Assessment of low contrast detection in CT using model observers: Developing a clinically-relevant tool for characterising adaptive statistical and model-based iterative reconstruction

Purpose This study aims to assess CT image quality in a way that would meet specific requirements of clinical practice. Physics metrics like Fourier transform derived metrics were traditionally employed for that. However, assessment methods through a detection task have also developed quite extensively lately, and we chose here to rely on this modality for image quality assessment. Our goal was to develop a tool adapted for a fast and reliable CT image quality assessment in order to pave the way for new CT benchmarking techniques in a clinical context.
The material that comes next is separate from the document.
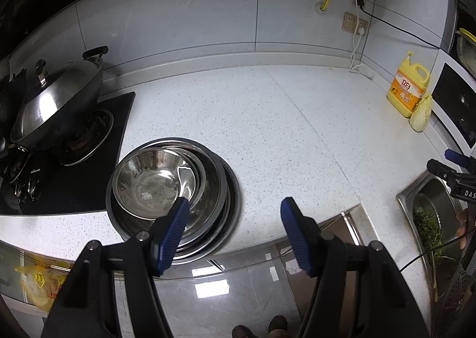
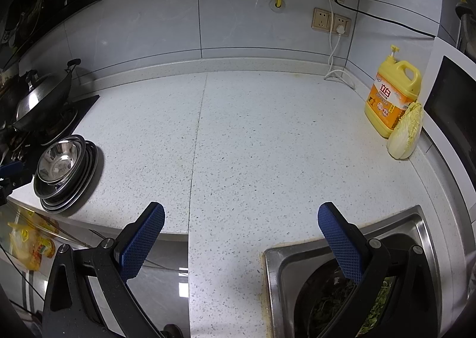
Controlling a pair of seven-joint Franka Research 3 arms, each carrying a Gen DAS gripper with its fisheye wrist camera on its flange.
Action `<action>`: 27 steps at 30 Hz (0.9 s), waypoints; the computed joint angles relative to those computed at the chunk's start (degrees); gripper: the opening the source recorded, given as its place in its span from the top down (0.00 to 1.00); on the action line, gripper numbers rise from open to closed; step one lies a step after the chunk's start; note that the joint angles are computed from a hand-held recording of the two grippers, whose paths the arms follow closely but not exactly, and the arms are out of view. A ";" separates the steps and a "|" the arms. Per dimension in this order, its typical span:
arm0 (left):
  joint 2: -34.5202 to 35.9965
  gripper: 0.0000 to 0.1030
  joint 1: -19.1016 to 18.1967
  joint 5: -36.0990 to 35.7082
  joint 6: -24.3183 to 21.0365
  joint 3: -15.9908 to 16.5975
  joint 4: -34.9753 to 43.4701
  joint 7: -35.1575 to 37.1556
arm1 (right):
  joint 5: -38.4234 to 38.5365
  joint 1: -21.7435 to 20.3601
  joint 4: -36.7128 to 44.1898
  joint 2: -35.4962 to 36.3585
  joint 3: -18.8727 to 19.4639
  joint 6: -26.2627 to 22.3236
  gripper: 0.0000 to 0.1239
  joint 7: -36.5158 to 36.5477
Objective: Organize plates and bowls
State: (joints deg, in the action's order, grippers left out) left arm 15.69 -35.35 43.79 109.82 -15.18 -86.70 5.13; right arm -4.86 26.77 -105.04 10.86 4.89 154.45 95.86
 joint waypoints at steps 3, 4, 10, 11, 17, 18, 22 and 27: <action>0.34 0.40 -0.26 0.34 -0.58 0.05 0.66 0.15 | -0.01 -0.04 -0.07 -0.07 -0.05 0.03 0.18 0.01; 0.41 0.40 -0.31 0.39 -0.60 0.06 0.76 0.19 | 0.14 -0.12 -0.05 -0.07 -0.03 0.04 0.18 -0.12; 0.76 0.40 -0.55 0.26 -1.11 0.12 1.20 0.52 | 0.56 -0.31 -0.06 -0.10 0.03 -0.03 0.18 -0.67; 0.77 0.40 -0.58 0.20 -1.19 0.13 1.22 0.51 | 0.49 -0.28 -0.08 -0.12 0.00 -0.05 0.18 -0.60; 1.13 0.40 -1.00 0.57 -2.69 0.22 1.98 0.58 | 0.69 -0.23 -0.06 -0.01 0.12 -0.20 0.18 -1.13; 1.27 0.40 -1.12 0.66 -3.08 0.25 2.27 0.71 | 0.66 -0.18 0.01 0.06 0.12 -0.19 0.18 -1.10; 0.86 0.40 -1.02 0.77 -2.02 0.25 1.68 0.50 | 0.39 -0.02 0.01 0.04 0.02 -0.08 0.18 -0.88; 0.67 0.40 -1.02 0.93 -1.45 0.20 1.46 0.05 | 0.40 -0.03 0.11 0.11 0.05 -0.18 0.18 -0.96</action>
State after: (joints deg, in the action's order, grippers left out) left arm 16.36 -36.37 44.72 108.36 -14.97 -85.24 5.18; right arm -4.46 26.74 -104.93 10.97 4.93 154.27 94.90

Additionally, we also used this method to estimate the benefits brought by some IR algorithms. Materials and methods A modified QRM chest phantom containing spheres of 5 and 8 mm at contrast levels of 10 and 20 HU at 120 kVp was used. Images of the phantom were acquired at CTDI vol of 0.8, 3.6, 8.2 and 14.5 mGy, before being reconstructed using FBP, ASIR 40 and MBIR on a GE HD 750 CT scanner. They were then assessed by eight human observers undergoing a 4-AFC test. After that, these data were compared with the results obtained from two different model observers (NPWE and CHO with DDoG channels). The study investigated the effects of the acquisition conditions as well as reconstruction methods. Results NPWE and CHO models both gave coherent results and approximated human observer results well. Moreover, the reconstruction technique used to retrieve the images had a clear impact on the PC values. Both models suggest that switching from FBP to ASIR 40 and particularly to MBIR produces an increase of the low contrast detection, provided a minimum level of exposure is reached. Conclusion Our work shows that both CHO with DDoG channels and NPWE models both approximate the trend of humans performing a detection task. Both models also suggest that the use of MBIR goes along with an increase of the PCs, indicating that further dose reduction is still possible when using those techniques. Eventually, the CHO model associated to the protocol we described in this study happened to be an efficient way to assess CT images in a clinical environment. In the future, this simple method could represent a sound basis to benchmark clinical practice and CT devices.